After my fifth or sixth trip to Sertis to buy power cells, however, I had some questions. Not about the power cells and batteries. Some items don’t duplicate, like anything that stores energy. The Guard who tried to duplicate a power cell was likely to end up with a fried duplicator and some holes in him. Perfumes don’t duplicate either, for some reason, and a few foods can’t be synthesized, but normally we just do without those.
But the power cell and battery operation was such a charade. I mean, I’d put on one of those burnoose things they wear on Sertis, dive there to a factory the Guard owned, walk in and lay down the currency for what was on the order, and pick up the batteries. Then I’d walk out and far enough away to disappear.
Perhaps because it was so late in the afternoon, perhaps because I was still unhappy with the outcome of the Heaven IV mission, I wondered a bit too loudly for Counselor Athene.
Athene was a bit of a tradition. According to my father, she had been the Counselor and in charge of Special Stores back when his father had been a trainee.
“Can’t we ever make anything? Why didn’t we just build a factory on Query?” I’d asked Halcyon.

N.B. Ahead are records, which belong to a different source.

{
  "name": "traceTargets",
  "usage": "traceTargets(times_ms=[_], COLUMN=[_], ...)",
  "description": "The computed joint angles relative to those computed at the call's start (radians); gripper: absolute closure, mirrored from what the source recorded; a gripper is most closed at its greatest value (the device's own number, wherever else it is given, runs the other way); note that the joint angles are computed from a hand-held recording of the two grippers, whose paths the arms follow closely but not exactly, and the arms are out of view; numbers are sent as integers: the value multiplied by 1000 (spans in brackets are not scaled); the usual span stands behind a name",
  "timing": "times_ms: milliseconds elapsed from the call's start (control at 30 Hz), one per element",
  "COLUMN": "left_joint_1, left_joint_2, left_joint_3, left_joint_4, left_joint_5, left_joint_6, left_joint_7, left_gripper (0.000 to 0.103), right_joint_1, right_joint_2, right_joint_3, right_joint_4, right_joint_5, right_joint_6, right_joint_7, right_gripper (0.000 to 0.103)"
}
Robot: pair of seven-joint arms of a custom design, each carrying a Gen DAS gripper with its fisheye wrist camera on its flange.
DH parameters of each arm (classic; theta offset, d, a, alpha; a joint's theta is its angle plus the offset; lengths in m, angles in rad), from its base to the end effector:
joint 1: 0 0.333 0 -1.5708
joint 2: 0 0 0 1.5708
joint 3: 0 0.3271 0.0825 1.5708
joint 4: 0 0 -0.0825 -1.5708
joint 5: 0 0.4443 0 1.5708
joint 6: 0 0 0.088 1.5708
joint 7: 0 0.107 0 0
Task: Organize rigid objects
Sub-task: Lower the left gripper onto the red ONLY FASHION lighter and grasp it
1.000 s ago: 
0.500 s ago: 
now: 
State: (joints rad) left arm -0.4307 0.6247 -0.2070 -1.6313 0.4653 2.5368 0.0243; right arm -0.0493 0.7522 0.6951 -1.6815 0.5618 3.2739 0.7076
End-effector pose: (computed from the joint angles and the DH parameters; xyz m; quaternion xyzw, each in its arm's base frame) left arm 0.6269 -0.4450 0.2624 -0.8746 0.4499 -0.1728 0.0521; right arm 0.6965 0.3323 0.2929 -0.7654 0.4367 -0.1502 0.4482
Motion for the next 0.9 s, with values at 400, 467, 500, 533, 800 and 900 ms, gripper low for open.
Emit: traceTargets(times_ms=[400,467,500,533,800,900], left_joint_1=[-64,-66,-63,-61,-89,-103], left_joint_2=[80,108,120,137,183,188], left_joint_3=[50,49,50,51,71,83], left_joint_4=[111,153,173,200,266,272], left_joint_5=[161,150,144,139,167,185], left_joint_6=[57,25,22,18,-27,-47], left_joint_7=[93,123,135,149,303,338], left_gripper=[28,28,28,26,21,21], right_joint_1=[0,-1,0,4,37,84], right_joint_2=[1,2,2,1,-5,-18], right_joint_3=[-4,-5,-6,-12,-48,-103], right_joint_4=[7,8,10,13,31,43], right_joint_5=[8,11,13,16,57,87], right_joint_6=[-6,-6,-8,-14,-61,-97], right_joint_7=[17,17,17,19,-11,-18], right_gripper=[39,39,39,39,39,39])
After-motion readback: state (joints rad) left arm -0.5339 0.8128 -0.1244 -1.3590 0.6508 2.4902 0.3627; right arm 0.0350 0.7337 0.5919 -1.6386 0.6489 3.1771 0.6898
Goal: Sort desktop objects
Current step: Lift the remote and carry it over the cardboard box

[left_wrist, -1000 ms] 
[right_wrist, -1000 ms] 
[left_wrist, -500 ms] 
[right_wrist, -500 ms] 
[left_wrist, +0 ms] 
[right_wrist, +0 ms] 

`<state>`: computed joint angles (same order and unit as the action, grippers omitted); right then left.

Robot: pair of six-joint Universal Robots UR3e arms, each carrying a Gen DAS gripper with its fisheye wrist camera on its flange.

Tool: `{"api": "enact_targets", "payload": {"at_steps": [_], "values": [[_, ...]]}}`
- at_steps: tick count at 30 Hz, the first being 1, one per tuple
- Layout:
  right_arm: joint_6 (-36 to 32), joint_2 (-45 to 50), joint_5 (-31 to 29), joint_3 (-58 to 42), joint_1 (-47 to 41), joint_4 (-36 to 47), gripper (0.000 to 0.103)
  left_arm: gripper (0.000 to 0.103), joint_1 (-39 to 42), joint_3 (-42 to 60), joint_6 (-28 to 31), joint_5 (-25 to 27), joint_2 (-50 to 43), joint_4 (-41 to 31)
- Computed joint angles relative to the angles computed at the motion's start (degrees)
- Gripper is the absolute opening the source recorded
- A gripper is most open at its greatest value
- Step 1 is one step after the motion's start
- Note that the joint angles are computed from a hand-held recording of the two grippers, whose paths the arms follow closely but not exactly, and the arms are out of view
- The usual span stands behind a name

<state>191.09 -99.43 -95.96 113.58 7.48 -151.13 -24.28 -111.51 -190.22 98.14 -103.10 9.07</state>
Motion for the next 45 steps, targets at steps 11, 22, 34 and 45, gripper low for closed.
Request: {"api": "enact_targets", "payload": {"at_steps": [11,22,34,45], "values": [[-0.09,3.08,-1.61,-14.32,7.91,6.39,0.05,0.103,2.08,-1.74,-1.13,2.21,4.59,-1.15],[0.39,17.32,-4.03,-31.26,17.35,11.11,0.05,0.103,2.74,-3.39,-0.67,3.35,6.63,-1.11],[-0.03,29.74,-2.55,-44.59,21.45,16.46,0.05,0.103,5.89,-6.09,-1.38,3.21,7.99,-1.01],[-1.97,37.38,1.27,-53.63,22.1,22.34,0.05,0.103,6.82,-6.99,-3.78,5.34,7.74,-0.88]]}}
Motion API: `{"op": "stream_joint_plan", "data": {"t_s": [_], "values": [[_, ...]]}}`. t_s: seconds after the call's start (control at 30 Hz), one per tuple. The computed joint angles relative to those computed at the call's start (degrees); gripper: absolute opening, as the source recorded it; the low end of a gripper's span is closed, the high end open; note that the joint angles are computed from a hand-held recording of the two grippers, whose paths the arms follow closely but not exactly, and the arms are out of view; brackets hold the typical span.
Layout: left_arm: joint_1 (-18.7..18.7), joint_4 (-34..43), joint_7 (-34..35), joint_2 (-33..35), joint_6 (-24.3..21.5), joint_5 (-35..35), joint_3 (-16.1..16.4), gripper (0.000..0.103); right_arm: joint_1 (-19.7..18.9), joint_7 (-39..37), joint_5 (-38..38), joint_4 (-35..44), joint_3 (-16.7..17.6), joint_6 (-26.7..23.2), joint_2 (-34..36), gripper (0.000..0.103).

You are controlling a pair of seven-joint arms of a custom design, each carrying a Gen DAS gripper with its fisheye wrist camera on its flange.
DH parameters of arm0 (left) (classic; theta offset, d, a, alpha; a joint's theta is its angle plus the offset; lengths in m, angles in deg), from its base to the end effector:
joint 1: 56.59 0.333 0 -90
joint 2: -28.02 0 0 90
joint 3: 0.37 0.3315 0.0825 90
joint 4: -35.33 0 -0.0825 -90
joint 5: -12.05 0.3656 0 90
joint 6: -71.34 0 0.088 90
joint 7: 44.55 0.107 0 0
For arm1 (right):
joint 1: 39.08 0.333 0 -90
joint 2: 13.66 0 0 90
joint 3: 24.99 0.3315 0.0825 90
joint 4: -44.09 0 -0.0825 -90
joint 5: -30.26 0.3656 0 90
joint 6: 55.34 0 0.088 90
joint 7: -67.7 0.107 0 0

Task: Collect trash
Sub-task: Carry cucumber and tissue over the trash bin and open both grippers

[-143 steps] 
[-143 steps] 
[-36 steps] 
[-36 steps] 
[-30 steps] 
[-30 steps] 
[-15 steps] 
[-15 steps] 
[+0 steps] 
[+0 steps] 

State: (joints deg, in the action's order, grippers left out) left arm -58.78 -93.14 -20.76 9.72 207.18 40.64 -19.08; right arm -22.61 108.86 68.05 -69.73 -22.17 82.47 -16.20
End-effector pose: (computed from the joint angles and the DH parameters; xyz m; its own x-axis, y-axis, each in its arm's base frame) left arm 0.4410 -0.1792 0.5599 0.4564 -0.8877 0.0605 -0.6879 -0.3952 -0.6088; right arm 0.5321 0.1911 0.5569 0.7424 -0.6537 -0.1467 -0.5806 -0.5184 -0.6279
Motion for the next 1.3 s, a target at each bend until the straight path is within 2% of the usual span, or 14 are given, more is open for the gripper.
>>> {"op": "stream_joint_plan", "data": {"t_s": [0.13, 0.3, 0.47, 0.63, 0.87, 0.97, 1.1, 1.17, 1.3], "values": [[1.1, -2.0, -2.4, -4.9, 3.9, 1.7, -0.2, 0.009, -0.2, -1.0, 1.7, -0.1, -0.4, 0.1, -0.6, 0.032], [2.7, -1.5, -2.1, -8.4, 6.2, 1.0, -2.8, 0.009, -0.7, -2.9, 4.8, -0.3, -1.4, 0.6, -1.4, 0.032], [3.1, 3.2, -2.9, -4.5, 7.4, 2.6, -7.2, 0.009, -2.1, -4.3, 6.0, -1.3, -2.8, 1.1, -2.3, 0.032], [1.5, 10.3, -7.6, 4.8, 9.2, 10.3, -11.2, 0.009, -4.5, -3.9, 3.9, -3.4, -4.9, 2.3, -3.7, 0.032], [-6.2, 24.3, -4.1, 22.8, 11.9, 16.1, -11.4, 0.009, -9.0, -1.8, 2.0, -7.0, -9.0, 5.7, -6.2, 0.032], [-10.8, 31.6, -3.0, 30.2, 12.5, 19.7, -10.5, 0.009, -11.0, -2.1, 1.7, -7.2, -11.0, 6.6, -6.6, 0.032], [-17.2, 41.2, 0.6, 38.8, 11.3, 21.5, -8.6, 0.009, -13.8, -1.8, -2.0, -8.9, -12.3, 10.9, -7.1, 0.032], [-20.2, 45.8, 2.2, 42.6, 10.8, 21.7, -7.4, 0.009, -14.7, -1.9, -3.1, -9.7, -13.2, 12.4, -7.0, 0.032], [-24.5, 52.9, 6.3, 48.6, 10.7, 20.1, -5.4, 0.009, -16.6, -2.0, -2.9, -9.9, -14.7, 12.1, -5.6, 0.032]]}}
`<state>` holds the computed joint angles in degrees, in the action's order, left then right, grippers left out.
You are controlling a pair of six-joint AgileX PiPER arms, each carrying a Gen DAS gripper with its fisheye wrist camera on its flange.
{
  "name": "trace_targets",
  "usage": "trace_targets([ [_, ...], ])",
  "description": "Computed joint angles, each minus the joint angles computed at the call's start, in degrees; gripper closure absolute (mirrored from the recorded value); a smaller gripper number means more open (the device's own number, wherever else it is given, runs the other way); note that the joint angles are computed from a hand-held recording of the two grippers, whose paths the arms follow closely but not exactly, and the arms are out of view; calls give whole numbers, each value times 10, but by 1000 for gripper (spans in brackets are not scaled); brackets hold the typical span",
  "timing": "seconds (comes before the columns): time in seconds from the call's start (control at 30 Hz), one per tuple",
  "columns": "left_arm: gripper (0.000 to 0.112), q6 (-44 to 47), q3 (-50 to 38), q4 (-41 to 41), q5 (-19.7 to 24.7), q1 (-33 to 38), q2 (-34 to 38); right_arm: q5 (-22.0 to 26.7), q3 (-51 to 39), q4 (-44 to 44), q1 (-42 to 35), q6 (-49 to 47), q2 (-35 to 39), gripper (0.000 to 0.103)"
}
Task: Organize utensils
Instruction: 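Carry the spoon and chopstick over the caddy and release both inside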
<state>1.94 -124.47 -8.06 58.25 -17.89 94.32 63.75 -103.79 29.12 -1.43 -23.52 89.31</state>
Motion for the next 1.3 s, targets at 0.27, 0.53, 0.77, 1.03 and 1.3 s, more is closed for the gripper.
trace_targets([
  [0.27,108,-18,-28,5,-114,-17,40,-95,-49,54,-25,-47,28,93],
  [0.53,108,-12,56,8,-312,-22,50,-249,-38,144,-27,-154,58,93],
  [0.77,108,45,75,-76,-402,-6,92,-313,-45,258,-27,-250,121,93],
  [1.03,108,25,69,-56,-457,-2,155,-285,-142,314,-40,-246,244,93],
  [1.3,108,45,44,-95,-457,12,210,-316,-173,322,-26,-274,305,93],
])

We’d just finished checking the posting sheets to discover we’d been assigned a whole lot of trips to Sertis for power cells.
“What do you mean?” asked Athene.
I must have jumped. I hadn’t realized anyone else was around.
“Well … uh … seems like we have to gather a lot from everywhere, and that we make nothing …”
“There is that,” Athene said.
Halcyon stepped back. The twinkle in her eye told me that I was on my own. Not nastily—Halcyon’s not like that—but she had sort of a “now you’ve stepped into it” look with mischief in it. That was the only way I could describe it, and maybe it wasn’t quite like that. I really didn’t understand women. That was getting clear.
I should have followed Halcyon’s example and kept my mouth shut, but it was too late.
“Who do you think ought to make all the materials we import, and how?” Athene asked in her gentle voice.
Athene was one of those deceptive-looking Guards. Taller than I was, slender as a willow, with softly curled hair like spun gold, a small nose, put together with a soft voice, a stubbornness harder than the Bardwalls’ granite, and slate-gray eyes that could burn hotter than a nova—that was Athene. I didn’t think she ever forgot.
I didn’t have a ready answer. I just didn’t like the charades involved in getting power cells. I mean, why steal money to pay for a product produced by your own factory? And I didn’t know who ought to manufacture power cells, batteries, perfumes, and the other things I’d already had to ferry across time and space. I just thought there had to be a better way.
“Do you have any suggestions, Loki?”
“Maintenance …” I suggested lamely, forgetting my resolve to keep my mouth shut.
“Not a bad idea. I wonder what Baldur would think about it.”
I didn’t care for the tone of speculation in her voice, but this time I didn’t say a word.
“After you make your pickup this afternoon, I’d like to talk to you again. And remember to drape the burnoose properly. Don’t wear it like you threw a blanket over you.”
“Yes, Counselor,” I said politely. Then I noted the rest of the details from the posting sheet, signed for the Sertian currency, and trudged down the ramp to the Travel Hall.
From nowhere, Halcyon joined me. “You had to open your head, didn’t you?”
“Wasn’t too sharp,” I admitted. “Wonder what she’s got in store for me when I get back.”
We didn’t say much as we got ready to dive. What else was there to say?
Sertis is high mid-tech or low high-tech—at least it has been for most of its recent history, and we basically just slipped from the now on Query to the now on Sertis.
In training once, I asked why we made so many trips there, but Gilmesh answered my question with a question: How much can you carry on a dive or slide? And that’s the problem. So far the Guard hadn’t run across any mechanical time-diving equipment. Just people, and that meant that anything that got carried across time was carried by some poor Guard, usually some poor junior Guard or trainee.
Needless to say, that limitation had a profound influence on the culture I grew up in.
The dive was as uneventful as usual. Just boring, in fact.